A escolha pela paz e não pelas paixões

O resultado do pleito era de interesse geral. 

Aproximei-me de delegado em delegado. Sempre a mesma coisa. A maioria votava impelida por suas próprias vantagens; grande parte já trazia o seu voto de antemão determinado pelas imposições políticas de seus governos, e para estes a assembleia fora, mais uma vez, o cenário de uma representação destinada a consolidar posições sempre radicais; a minoria votava sem perceber bem o que fazia... Somente um pequeno número votou conscientemente em prol da paz. 

Logo soubemos o resultado do pleito: as nações, em maioria, votaram pró-neutralidade.

Que a potência europeia defendesse o seu protetorado...

As demais nações não se envolveriam no conflito, nem pró nem contra.

A guerra continuaria esmagando a Terra com seu rude tacão!…

Fitei em Eliazar meu olhar inquiridor… Com doçura nos disse ele:

– O conflito vai ferir apenas uma pequena parte do globo. Mas, creiam: o mundo se aproxima da sonhada paz.

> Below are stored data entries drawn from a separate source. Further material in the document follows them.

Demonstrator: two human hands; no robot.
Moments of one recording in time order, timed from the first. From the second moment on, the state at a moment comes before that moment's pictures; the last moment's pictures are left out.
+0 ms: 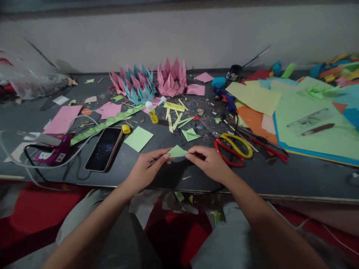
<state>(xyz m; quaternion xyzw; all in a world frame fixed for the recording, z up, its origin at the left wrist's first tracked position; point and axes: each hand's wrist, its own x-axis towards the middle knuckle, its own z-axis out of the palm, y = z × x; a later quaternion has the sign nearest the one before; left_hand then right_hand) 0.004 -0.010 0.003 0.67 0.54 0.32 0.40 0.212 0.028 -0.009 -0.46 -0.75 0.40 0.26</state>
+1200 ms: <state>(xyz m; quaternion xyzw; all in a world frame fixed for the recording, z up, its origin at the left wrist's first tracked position) 0.011 0.016 0.000 0.40 0.50 0.46 0.62 0.164 0.014 -0.026 -0.45 -0.51 0.59 0.43</state>
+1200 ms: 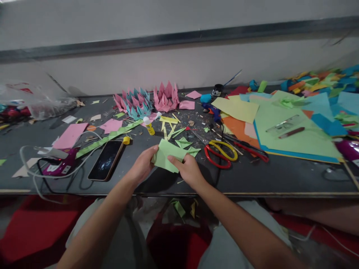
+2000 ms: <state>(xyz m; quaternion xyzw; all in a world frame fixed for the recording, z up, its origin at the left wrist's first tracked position) -0.022 -0.001 -0.017 0.70 0.54 0.32 0.35 0.174 0.022 -0.031 -0.44 -0.63 0.56 0.30</state>
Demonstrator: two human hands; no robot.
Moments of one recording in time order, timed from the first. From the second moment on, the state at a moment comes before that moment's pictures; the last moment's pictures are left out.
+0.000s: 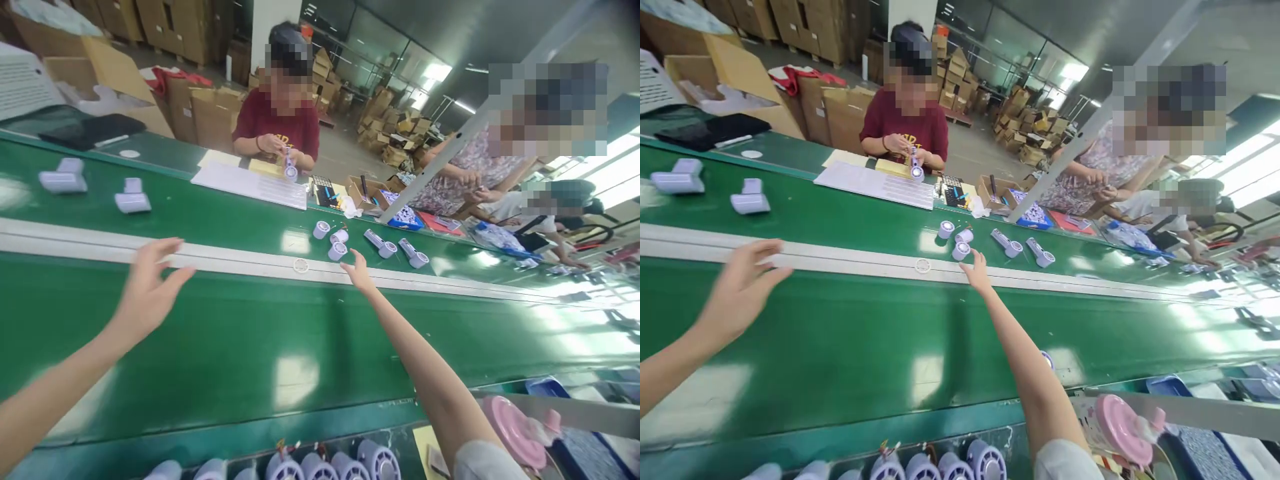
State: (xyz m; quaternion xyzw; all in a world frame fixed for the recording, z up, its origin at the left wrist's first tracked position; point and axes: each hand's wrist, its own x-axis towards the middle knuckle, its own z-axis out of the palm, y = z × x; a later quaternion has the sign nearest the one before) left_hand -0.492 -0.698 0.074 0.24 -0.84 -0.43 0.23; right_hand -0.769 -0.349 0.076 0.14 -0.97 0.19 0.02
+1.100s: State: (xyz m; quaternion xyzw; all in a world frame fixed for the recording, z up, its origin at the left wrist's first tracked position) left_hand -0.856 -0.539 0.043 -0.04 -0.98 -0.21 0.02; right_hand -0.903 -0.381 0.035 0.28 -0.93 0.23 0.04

Os caminhos que levarão o homem até a ela vêm sendo delineados pelos séculos afora... Citaremos três desses muitos caminhos que, se trilhados, conduzirão à paz, à felicidade, ao céu: Evangelho, espiritismo, esperanto. 

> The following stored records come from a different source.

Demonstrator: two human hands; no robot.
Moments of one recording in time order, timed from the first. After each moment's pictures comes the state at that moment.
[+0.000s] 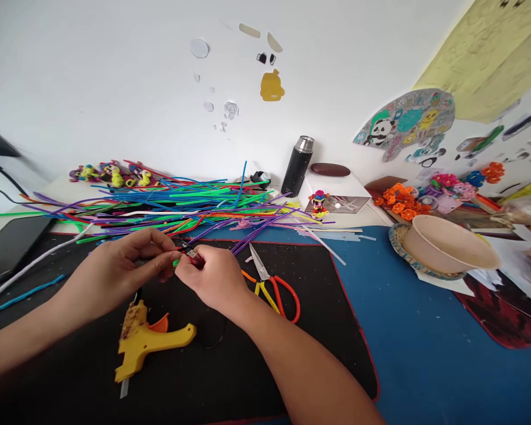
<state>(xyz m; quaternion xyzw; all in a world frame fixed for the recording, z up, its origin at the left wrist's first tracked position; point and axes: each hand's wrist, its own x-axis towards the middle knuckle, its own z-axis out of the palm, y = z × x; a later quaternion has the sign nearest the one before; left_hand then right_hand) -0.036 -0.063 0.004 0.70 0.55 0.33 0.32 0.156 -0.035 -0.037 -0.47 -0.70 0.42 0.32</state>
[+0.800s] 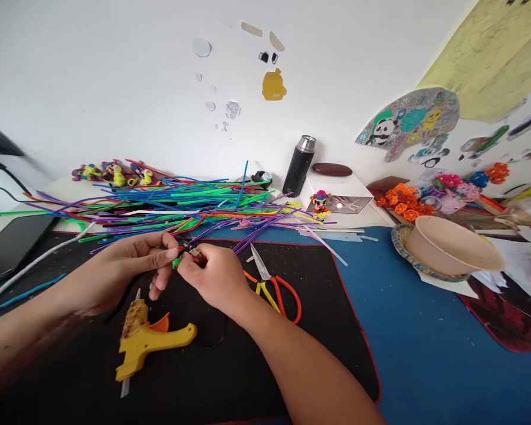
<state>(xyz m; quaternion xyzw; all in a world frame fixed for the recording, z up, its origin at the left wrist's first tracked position) -0.034 -0.054 0.006 0.51 0.48 0.35 0.62 0.155 -0.036 -0.036 -0.48 -0.70 0.42 0.33</state>
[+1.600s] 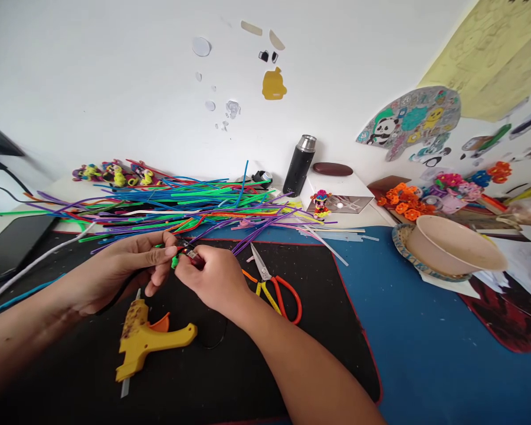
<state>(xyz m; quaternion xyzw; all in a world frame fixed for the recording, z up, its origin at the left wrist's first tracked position) -0.037 -0.053 0.004 0.44 0.49 0.36 0.66 0.155 -0.036 -0.038 -0.46 -0.71 0.42 0.32</state>
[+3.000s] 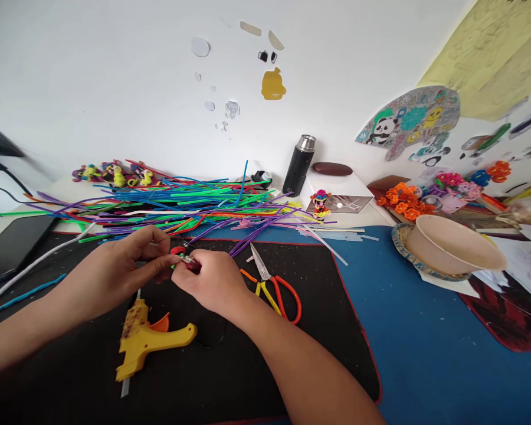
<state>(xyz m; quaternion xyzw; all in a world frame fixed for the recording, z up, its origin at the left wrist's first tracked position) -0.037 -0.063 0.013 0.69 0.57 0.29 0.33 0.155 -0.039 -0.035 -0.47 -0.73 0.42 0.28</state>
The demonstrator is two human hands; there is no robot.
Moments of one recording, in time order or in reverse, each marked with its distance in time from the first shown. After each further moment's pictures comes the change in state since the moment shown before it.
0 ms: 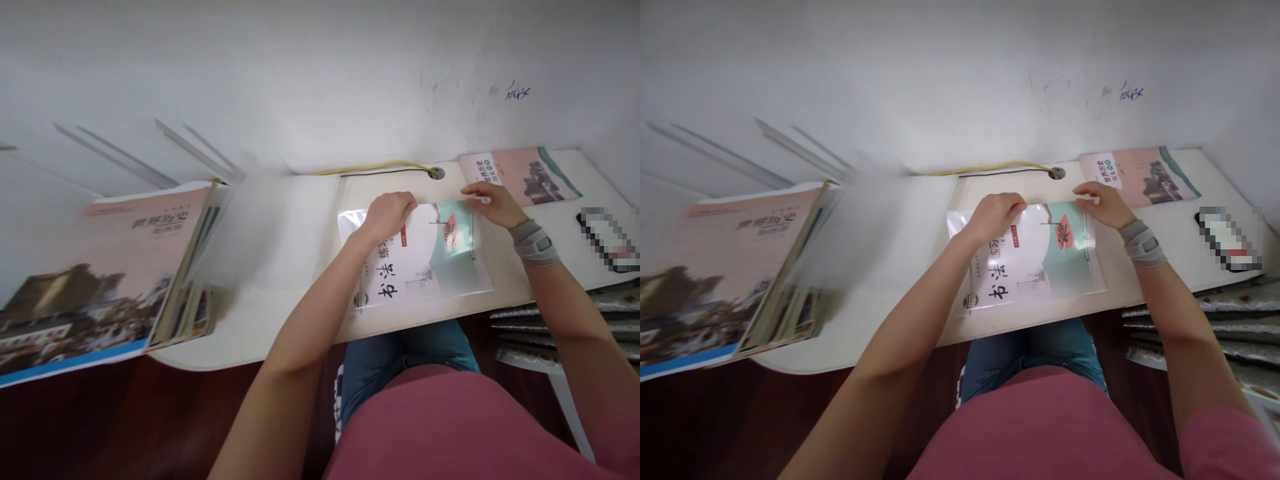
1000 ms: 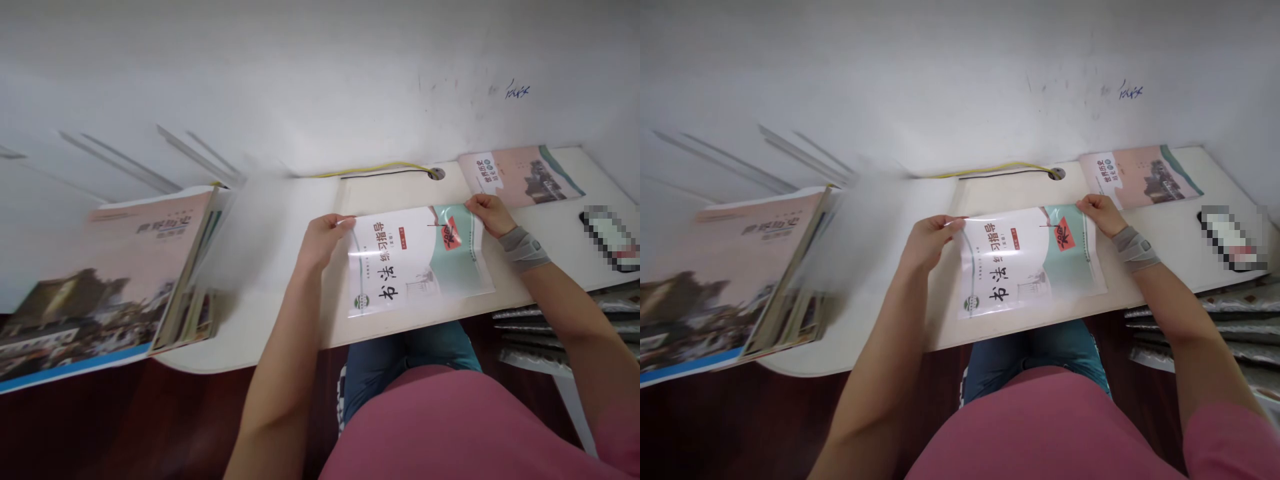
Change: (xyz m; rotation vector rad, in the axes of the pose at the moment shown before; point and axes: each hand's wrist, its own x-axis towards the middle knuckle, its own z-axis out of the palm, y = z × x) left_hand -0.077 -0.085 -0.005 -0.747 0.296 -0.654; right_hand -0.011 0.029 0.022 0.450 0.085 0.299
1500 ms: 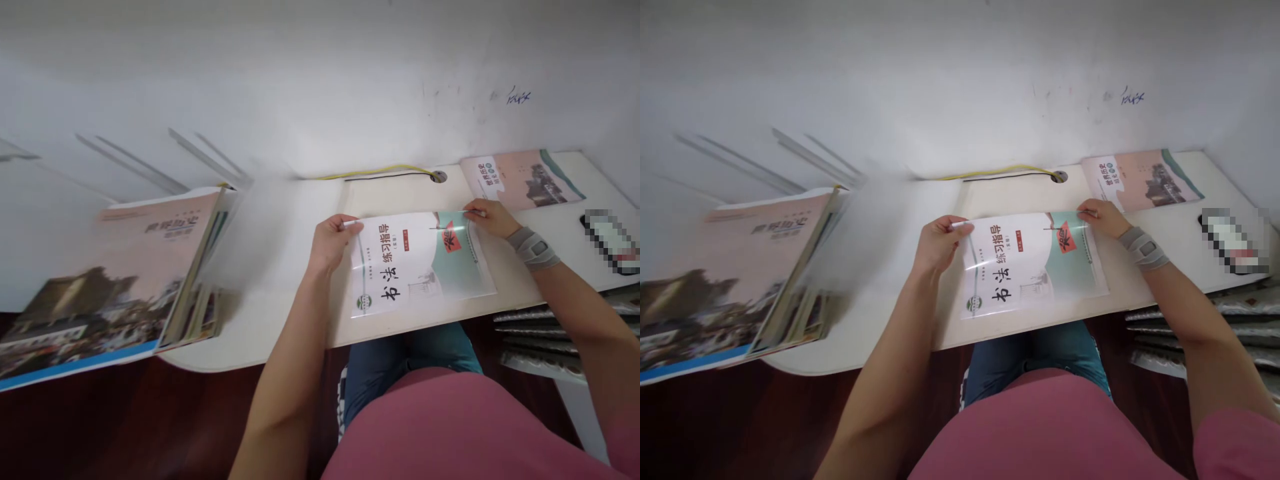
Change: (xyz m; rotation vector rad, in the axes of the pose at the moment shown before) left_hand -0.004 -0.005 0.016 -0.386 0.028 -0.010; right_hand 0.002 -0.002 -0.016 -0.612 -0.187 -0.233
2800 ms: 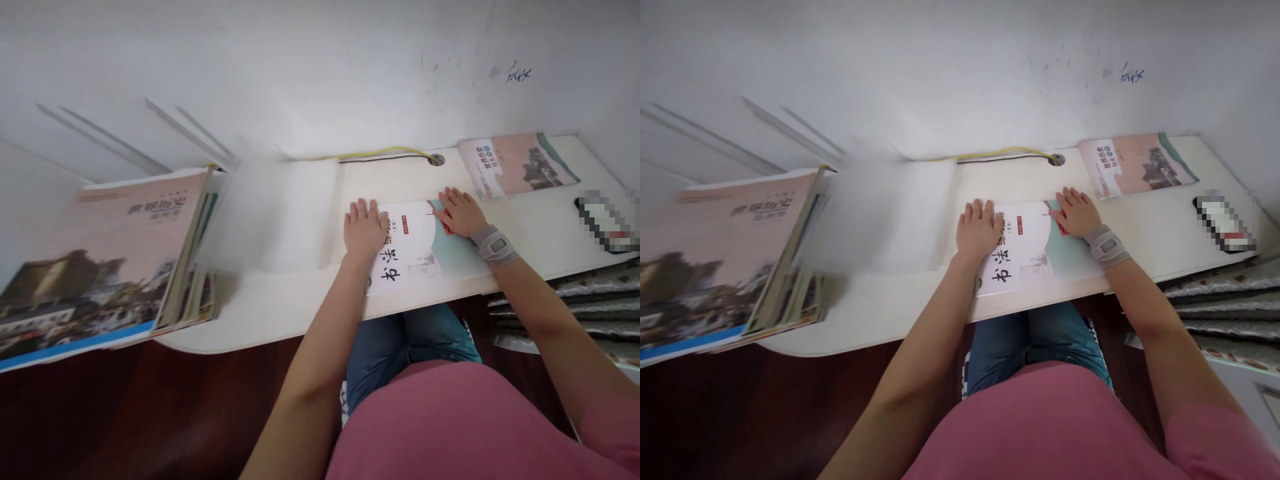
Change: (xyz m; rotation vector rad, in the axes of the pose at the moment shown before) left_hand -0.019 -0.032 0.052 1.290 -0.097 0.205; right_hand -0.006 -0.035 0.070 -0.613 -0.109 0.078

Fitei respeitosamente Eliazar. Quando atingiria o seu objetivo?

Porém que importa uma fração de tempo aos missionários de Deus? Mil anos, na Terra, é um minuto na eternidade...

O sol da paz fulgirá!

Hoje?... Amanhã?...

Que importa o tempo? Aos olhos de Deus não existe tempo nem espaço: tudo é Infinito.

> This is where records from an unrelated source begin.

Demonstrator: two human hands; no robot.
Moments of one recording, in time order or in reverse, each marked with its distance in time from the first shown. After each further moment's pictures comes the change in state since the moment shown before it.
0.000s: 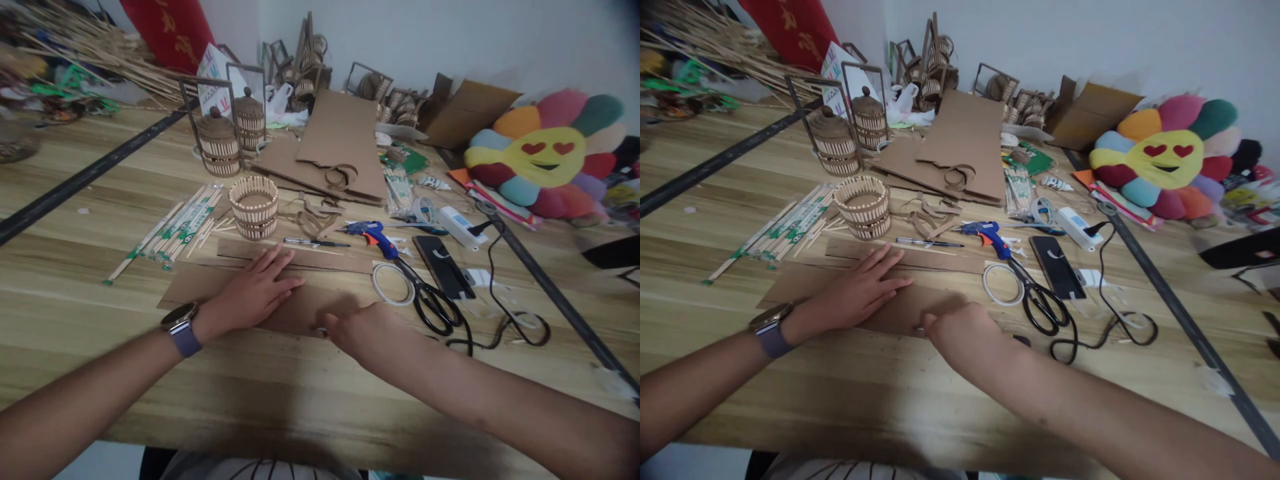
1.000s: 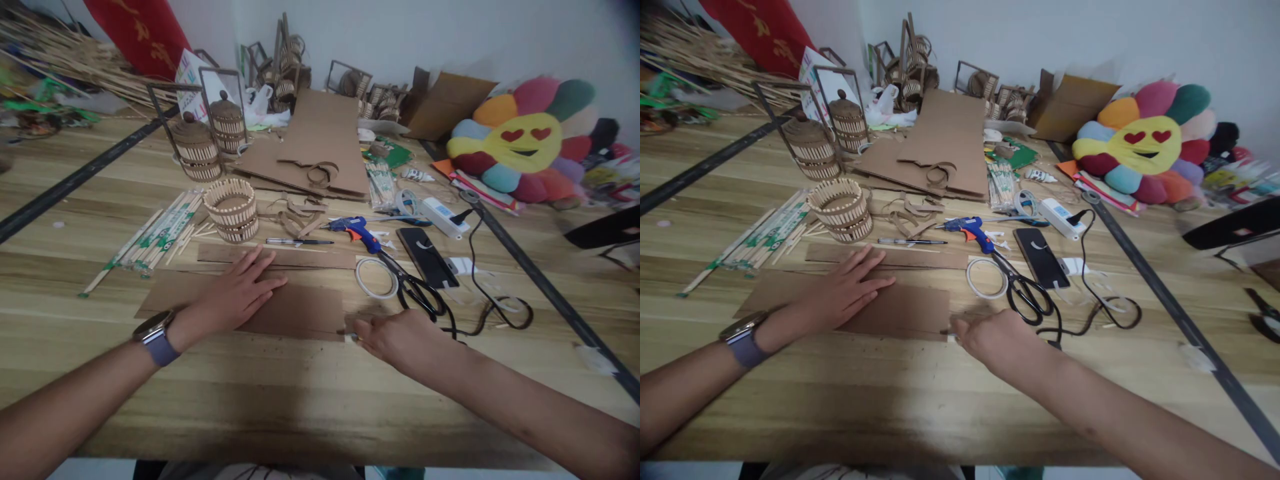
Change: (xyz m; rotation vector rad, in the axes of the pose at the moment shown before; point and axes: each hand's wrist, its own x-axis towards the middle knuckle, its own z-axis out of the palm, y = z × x) left_hand -0.003 -0.009 0.007 0.088 -0.017 0.026; right_hand -0.046 0.039 0.065 0.013 0.097 0.045
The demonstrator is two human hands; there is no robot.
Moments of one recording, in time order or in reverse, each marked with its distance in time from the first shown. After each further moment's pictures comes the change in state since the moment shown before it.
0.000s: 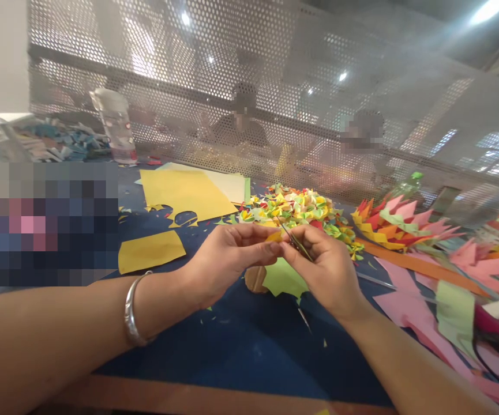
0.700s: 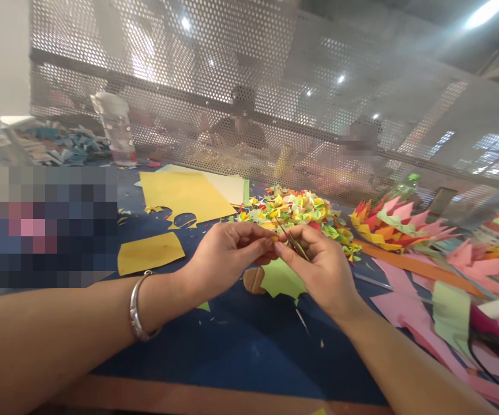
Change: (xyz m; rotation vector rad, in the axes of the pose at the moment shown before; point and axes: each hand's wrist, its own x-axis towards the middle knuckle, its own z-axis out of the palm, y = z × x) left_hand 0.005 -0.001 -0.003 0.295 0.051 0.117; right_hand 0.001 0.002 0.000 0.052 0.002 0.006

Estranha missão a de Eliazar.

Alfredo (espírito), por Dolores Bacelar*

*Do livro A canção do destino, publicado pela Correio Fraterno em 1982, com contos de espíritos diversos, psicografados por Dolores Bacelar.

A dedicação de Dolores Bacelar
A médium Dolores Bacelar dedicou grande parte da vida em prol da doutrina espírita. Psicografou diversos títulos, auxiliou instituições de caridade.

Médium psicógrafa, seguiu à risca a orientação que recebera de Alfredo, um dos espíritos responsáveis pela orientação da médium: que se mantivesse na discrição. Dolores manteve-se quase no anonimato.

Nascida em 10 de novembro de 1914, era sobrinha de tio com fortes vínculos com a Igreja. Sua mediunidade começou a dar seus primeiros sinais na década de 1940.

Assustar-se e gritar com pedestres nas vias públicas, por achar que estavam prestes a ser atropelados, era fato corriqueiro para a médium. Na verdade, eram os espíritos transitando.

Quando ficou viúva, em 1988, Dolores estava com 74 anos; era já avó de oito netos, mas se sentia em forma para assumir mais trabalho. Há anos realizando atividades com crianças órfãs no Lar Amigo, ela ainda aceitou a presidência da Sociedade Espírita Seara dos Servos de Deus.

Ao conhecer o trabalho do Lar da Criança Emmanuel, em São Bernardo do Campo, Dolores manifestou interesse imediato em ceder àquelas crianças os direitos autorais das obras psicografadas: A mansão Renoir, A canção do destino, Novos cânticos, A rosa imortal e À sombra do olmeiro, e a série Às margens do Eufrates da qual faziam parte O alvorecer da espiritualidade, Guardiães da verdade, Veladores da luz, O voo do pássaro azul (todos reunidos recentemente, em 2018, em um único volume intitulado Mesopotâmia, luz na noite do tempo) e o último, Jonathan, o pastor. Todos assinados por Espíritos com perfil semelhante ao da médium, que preferem se revelar pelas obras, e não pelo nome. Assinam simplesmente como: Um Jardineiro, Josepho ou Alfredo.